Collected data entries
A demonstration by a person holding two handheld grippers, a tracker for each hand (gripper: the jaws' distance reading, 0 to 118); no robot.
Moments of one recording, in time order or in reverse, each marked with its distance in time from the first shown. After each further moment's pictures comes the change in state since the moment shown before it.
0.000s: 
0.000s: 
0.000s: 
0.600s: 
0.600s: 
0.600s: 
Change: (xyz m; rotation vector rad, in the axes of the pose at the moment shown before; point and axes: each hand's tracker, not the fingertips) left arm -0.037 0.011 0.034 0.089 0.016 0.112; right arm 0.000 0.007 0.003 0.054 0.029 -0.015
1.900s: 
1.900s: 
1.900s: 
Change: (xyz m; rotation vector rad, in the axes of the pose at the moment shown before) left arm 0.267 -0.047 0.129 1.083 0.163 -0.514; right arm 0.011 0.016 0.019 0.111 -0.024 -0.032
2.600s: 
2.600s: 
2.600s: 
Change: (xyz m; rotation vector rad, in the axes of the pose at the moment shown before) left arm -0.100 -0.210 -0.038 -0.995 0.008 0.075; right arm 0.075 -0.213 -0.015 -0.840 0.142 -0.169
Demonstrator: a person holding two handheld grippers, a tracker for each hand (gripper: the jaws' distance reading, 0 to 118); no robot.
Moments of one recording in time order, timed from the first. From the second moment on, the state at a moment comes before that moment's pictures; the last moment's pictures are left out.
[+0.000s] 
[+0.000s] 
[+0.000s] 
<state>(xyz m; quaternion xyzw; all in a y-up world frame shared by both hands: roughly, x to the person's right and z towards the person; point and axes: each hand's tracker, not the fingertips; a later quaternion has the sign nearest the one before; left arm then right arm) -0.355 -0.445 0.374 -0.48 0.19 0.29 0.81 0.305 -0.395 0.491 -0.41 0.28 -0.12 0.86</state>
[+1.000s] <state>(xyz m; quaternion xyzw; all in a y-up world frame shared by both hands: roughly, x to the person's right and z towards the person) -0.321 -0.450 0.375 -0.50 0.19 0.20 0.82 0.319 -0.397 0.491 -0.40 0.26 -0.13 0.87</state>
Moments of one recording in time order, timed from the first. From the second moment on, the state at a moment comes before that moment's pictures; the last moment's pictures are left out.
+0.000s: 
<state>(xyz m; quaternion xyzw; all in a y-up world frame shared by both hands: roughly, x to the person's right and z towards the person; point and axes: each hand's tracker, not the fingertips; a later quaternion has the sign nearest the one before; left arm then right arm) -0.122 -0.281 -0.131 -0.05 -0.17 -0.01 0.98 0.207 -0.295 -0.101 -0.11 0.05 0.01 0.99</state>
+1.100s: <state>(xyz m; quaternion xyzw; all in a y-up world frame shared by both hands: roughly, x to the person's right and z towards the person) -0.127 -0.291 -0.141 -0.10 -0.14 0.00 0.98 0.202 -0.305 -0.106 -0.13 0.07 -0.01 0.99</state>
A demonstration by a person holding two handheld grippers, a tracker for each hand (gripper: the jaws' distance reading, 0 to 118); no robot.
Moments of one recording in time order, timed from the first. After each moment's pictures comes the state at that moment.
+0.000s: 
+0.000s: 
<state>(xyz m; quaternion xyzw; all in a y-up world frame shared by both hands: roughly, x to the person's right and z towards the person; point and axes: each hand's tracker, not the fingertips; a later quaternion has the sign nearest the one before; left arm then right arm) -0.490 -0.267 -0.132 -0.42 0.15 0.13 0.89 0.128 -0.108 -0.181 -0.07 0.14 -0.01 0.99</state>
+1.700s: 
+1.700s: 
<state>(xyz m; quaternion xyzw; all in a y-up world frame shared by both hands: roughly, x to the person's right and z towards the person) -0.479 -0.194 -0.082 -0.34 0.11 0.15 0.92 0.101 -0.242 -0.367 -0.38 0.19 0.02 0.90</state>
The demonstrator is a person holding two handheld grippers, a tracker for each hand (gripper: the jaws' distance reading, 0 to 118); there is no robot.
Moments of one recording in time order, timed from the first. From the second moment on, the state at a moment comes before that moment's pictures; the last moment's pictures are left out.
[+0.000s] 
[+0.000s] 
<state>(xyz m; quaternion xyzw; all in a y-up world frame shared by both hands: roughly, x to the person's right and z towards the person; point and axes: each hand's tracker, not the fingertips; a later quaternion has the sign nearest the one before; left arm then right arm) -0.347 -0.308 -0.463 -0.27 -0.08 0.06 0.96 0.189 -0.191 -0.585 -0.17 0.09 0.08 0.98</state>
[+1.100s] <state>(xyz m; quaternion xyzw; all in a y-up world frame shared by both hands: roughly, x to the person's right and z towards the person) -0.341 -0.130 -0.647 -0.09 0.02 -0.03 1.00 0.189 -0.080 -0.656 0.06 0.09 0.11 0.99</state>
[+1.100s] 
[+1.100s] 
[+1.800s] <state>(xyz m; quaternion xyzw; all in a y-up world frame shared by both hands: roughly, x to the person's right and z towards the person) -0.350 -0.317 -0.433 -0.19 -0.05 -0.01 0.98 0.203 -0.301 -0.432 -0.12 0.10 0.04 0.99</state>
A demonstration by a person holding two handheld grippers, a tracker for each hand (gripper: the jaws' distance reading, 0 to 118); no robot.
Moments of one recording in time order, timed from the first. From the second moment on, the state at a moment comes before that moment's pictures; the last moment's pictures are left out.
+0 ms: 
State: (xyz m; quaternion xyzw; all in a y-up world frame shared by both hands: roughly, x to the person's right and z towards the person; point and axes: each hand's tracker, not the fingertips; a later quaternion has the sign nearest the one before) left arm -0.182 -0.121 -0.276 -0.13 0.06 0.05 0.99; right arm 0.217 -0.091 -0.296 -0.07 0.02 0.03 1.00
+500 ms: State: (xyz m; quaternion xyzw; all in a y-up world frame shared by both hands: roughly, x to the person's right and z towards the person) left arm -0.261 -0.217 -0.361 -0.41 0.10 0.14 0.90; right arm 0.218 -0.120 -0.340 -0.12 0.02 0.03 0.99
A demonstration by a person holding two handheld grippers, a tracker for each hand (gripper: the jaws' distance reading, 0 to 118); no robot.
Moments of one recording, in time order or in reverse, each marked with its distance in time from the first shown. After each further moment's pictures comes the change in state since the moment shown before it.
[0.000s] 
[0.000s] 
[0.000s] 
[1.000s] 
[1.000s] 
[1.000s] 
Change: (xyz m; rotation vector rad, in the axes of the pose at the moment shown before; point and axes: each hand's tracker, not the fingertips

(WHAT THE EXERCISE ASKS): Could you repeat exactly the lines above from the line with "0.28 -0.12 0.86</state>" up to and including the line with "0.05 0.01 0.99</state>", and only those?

(EXPECTED OUTPUT):
<state>(xyz m; quaternion xyzw; all in a y-up world frame shared by both hands: roughly, x to the person's right and z towards the person; point and axes: each hand's tracker, not the fingertips; a later quaternion has the sign nearest the one before; left arm then right arm) -0.355 -0.445 0.374 -0.48 0.19 0.29 0.81 0.305 -0.395 0.491 -0.41 0.28 -0.12 0.86</state>
[+1.000s] <state>(xyz m; quaternion xyzw; all in a y-up world frame shared by both hands: roughly, x to the person's right and z towards the person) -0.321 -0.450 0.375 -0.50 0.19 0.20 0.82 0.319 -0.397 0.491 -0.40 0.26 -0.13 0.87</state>
Moments of one recording in time order, timed from the first. From the second moment on, the state at a moment comes before that moment's pictures; the last moment's pictures are left out.
+0.000s: 
<state>(xyz m; quaternion xyzw; all in a y-up world frame shared by both hands: roughly, x to the person's right and z towards the person; point and axes: each hand's tracker, not the fingertips; a later quaternion has the sign nearest the one before; left arm then right arm) -0.122 -0.281 -0.131 -0.05 -0.17 -0.01 0.98 0.207 -0.295 -0.101 -0.11 0.05 0.01 0.99</state>

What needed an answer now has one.